Many effective chemotherapeutic drugs produce tumor apoptosis [
25]. Flow cytometric analysis using annexin V expression shows that 96% of 3LL cells become apoptotic after 24-h exposure to IDA. Recent studies have shown that some, but not all, apoptotic promoting chemotherapeutic drugs enhance membrane expression of calreticulin, the cytoplasmic chaperone protein. Since it is appreciated that calreticulin expressing apoptotic tumor cells are frequently immunogenic and are recognized by the host immune system leading to tumor rejection [
26,
27], we defined calreticulin expression by 3LL and DU-145 cells after exposure to IDA. Ninety percent of 3LL cells and 40% of DU-145 cells overexpress calreticulin after 24-h incubation with IDA from baselines of less than 3 and 9%, respectively.
Since chemotherapeutic agents kill tumors by first-order kinetics, it has been suggested that tumor cure depends on the host immune response to eradicate residual viable tumor [
28–
30]. Recent observation regarding chemotherapeutically induced calreticulin overexpression by apoptotic tumor cells support this concept [
26,
27]. The ability of IDA to produce calreticulin overexpression in 3LL and DU-145 suggest that it might promote immune recognition and rejection of syngeneic tumors by an intact host.
Etoposide is an immunosuppressive topoisomerase II inhibiting drug that is widely used clinically to treat a variety of tumors, including leukemia, lymphoma, lung, and testicular cancer [
31]. It impairs the integrity of DNA strand replication, promotes apoptosis and is used as a positive control for calreticulin expression induction [
25,
32]. We have previously shown that etoposide produces important immune activating effects in vivo leading to rejection of murine models of leukemia and lung cancer [
33,
34]. Mice bearing L1210 acute lymphatic leukemia which had achieved a sustained response to etoposide rejected a subsequent L1210 challenge [
33]. This effect is tumor specific and mediated by CD8-T lymphocytes [
35]. We have also shown that mice bearing 3LL effectively treated with etoposide behave similarly.
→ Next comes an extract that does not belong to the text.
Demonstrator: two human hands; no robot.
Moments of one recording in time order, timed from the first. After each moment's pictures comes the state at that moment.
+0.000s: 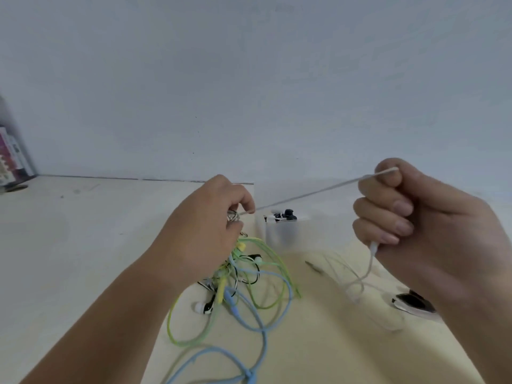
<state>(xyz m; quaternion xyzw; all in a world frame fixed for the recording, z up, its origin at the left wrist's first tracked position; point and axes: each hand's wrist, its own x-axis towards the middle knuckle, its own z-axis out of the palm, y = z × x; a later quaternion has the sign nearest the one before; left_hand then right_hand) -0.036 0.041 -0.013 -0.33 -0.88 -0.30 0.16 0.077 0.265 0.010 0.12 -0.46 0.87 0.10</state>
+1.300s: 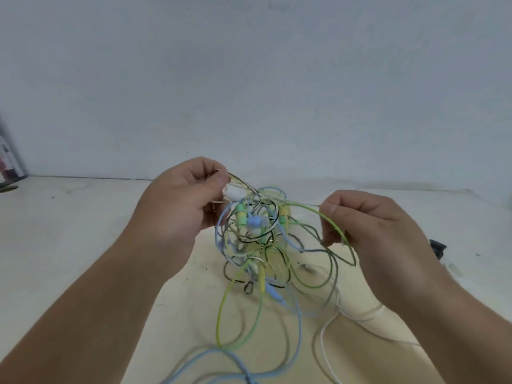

In addition, the majority of naïve mice that had survived an inoculation of viable 3LL cell, which had previously been incubated in vitro with etoposide rejected challenge with wild type 3LL [
34].
Although the biochemical mechanism by which IDA promotes tumor cell death is not known, our work shows that IDA has antineoplastic activity in vitro and its cytotoxic effect is produced apoptotically. This effect is associated with a marked induction of calreticulin membrane expression, suggesting that in addition to its potential development as a cytotoxic antineoplastic agent, IDA may also prove useful in initiating host immunologic responses against autologous tumors. In vivo studies exploring these possibilities are underway. Our preliminary results in this area are encouraging since we have observed a 50% reduction in the growth of 3LL tumor in mice treated with IDA, and delay in the growth of wild type 3LL cells in syngeneic host mice previously inoculated with calreticulin expressing 3LL cells conditioned in vitro with IDA.